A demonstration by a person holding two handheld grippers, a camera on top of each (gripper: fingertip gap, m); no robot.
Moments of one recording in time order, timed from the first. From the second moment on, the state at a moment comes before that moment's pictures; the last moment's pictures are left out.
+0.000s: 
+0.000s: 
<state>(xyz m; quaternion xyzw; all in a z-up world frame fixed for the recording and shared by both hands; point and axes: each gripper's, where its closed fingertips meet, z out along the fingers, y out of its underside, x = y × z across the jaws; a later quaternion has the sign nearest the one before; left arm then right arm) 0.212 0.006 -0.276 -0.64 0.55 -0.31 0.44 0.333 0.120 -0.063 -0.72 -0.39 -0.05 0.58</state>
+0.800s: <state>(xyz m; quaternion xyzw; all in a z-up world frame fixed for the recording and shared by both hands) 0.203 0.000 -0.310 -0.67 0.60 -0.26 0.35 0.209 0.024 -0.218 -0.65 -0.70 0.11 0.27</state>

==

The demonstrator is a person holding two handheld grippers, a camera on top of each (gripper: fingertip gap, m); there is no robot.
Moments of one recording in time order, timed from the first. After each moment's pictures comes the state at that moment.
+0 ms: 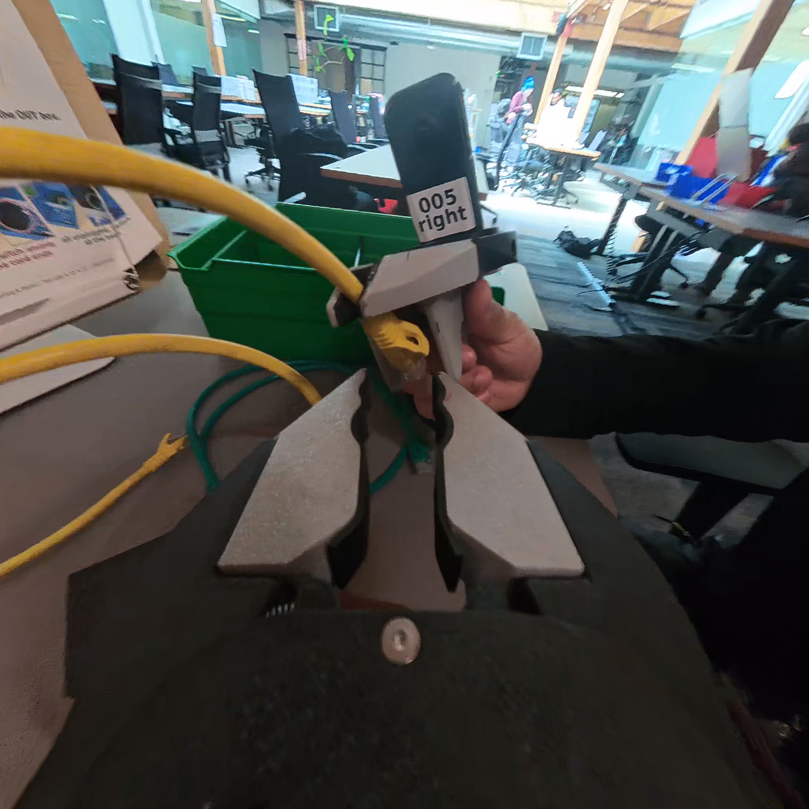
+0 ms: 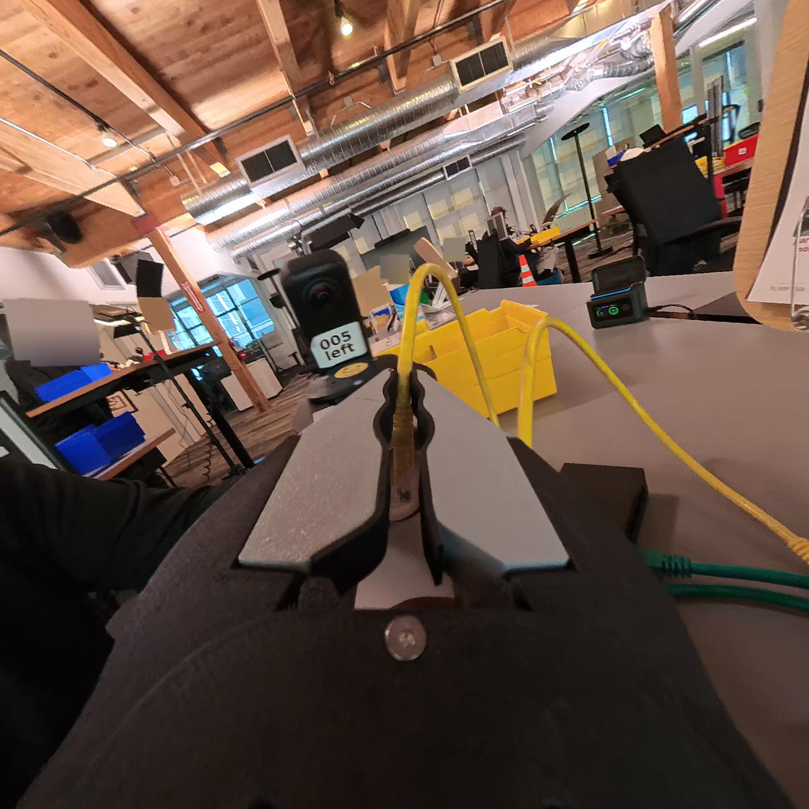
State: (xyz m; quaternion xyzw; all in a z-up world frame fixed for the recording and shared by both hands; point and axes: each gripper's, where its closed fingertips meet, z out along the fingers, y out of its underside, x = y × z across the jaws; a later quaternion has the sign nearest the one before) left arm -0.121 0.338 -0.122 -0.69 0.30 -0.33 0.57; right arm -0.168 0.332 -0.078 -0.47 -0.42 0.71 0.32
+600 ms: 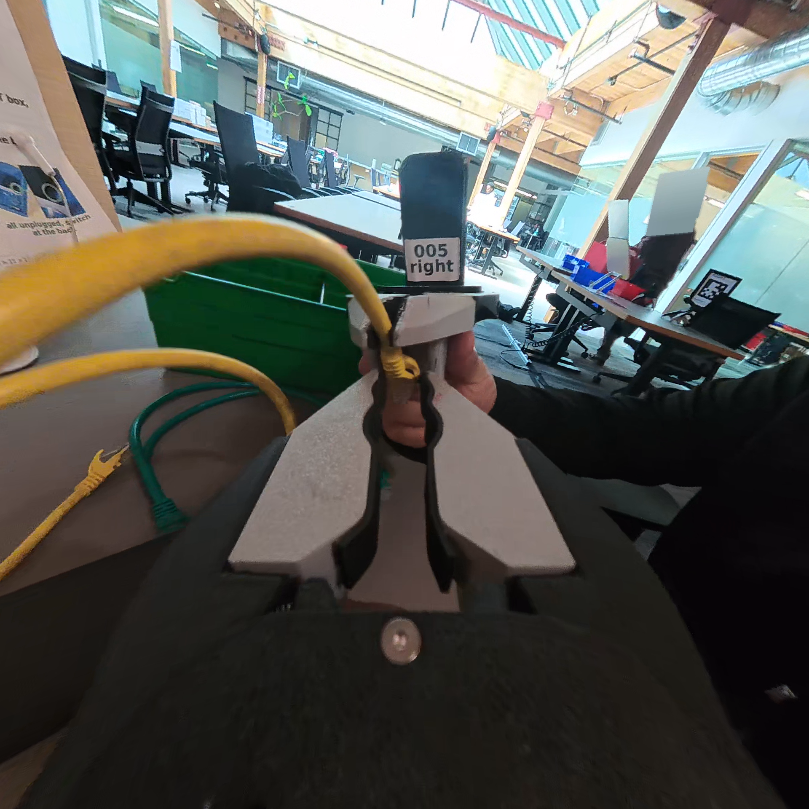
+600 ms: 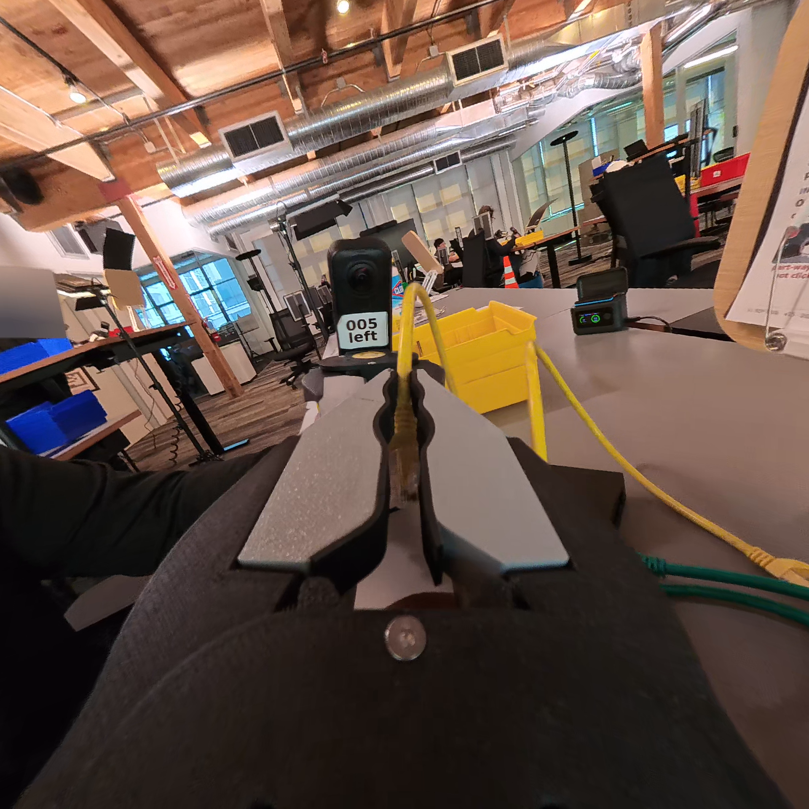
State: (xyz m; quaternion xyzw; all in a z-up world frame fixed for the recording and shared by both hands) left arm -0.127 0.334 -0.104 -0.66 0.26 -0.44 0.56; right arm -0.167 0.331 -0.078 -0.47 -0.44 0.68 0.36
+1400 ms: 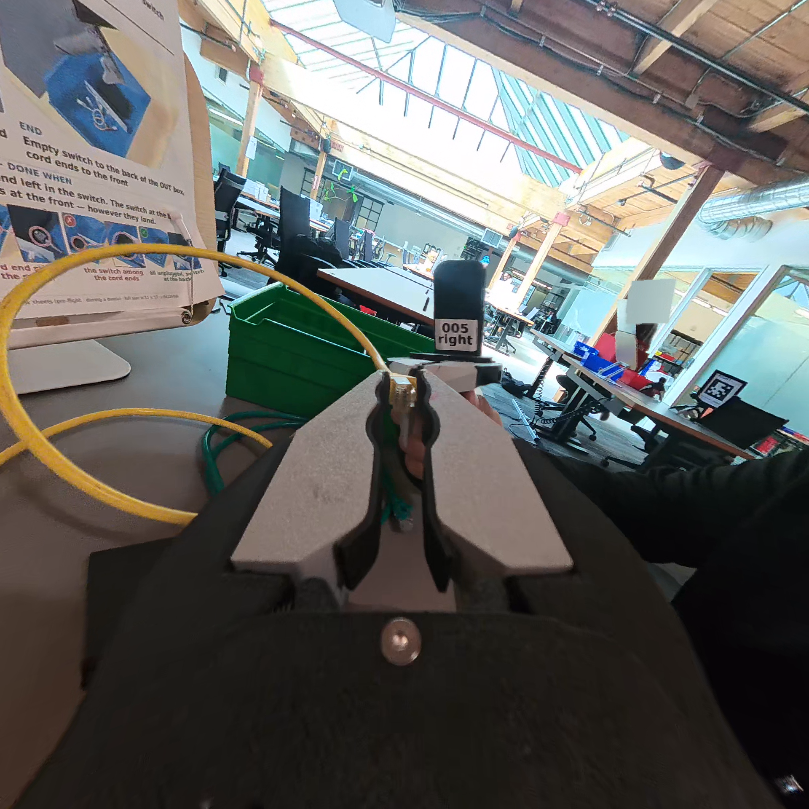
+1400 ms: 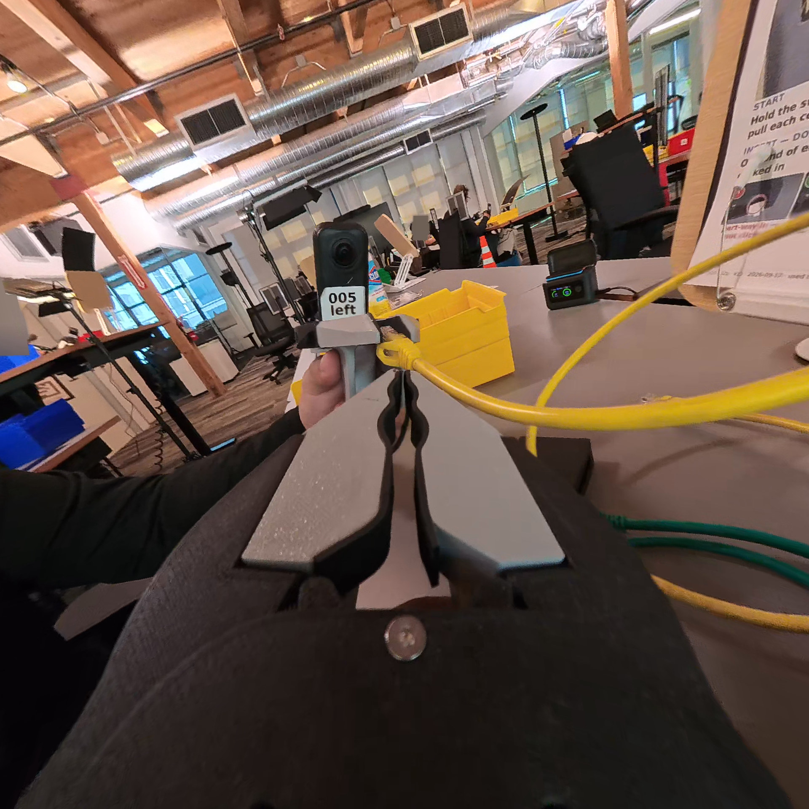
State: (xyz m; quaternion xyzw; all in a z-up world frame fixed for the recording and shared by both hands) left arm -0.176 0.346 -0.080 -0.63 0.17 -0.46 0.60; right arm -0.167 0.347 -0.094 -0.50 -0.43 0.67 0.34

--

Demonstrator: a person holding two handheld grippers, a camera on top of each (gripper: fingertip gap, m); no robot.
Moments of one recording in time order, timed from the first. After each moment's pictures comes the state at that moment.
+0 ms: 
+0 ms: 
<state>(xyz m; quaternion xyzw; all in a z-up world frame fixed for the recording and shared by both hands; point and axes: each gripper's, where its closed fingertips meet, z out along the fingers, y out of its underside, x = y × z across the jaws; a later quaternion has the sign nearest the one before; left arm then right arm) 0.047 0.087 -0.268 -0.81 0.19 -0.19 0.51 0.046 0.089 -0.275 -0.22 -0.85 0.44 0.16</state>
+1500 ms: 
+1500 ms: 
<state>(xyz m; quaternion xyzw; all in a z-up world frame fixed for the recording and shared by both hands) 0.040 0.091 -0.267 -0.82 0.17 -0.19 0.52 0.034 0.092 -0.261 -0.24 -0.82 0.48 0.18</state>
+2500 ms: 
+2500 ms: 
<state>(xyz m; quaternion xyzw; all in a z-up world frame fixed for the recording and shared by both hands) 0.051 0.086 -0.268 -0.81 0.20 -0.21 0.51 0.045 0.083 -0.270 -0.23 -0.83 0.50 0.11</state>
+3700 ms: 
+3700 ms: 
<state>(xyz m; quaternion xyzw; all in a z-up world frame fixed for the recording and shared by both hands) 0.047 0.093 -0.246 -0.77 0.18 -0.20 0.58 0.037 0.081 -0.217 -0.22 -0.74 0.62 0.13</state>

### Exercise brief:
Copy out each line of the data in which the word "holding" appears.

### The completed task:
A demonstration by a person holding two handheld grippers, a camera on top of each (gripper: fingertip gap, m); no robot.
The demonstrator is a person holding two handheld grippers, a camera on top of each (gripper: fingertip gap, m); there is no robot.
Demonstrator: a person holding two handheld grippers, a camera on top of each (gripper: fingertip gap, m); no robot.

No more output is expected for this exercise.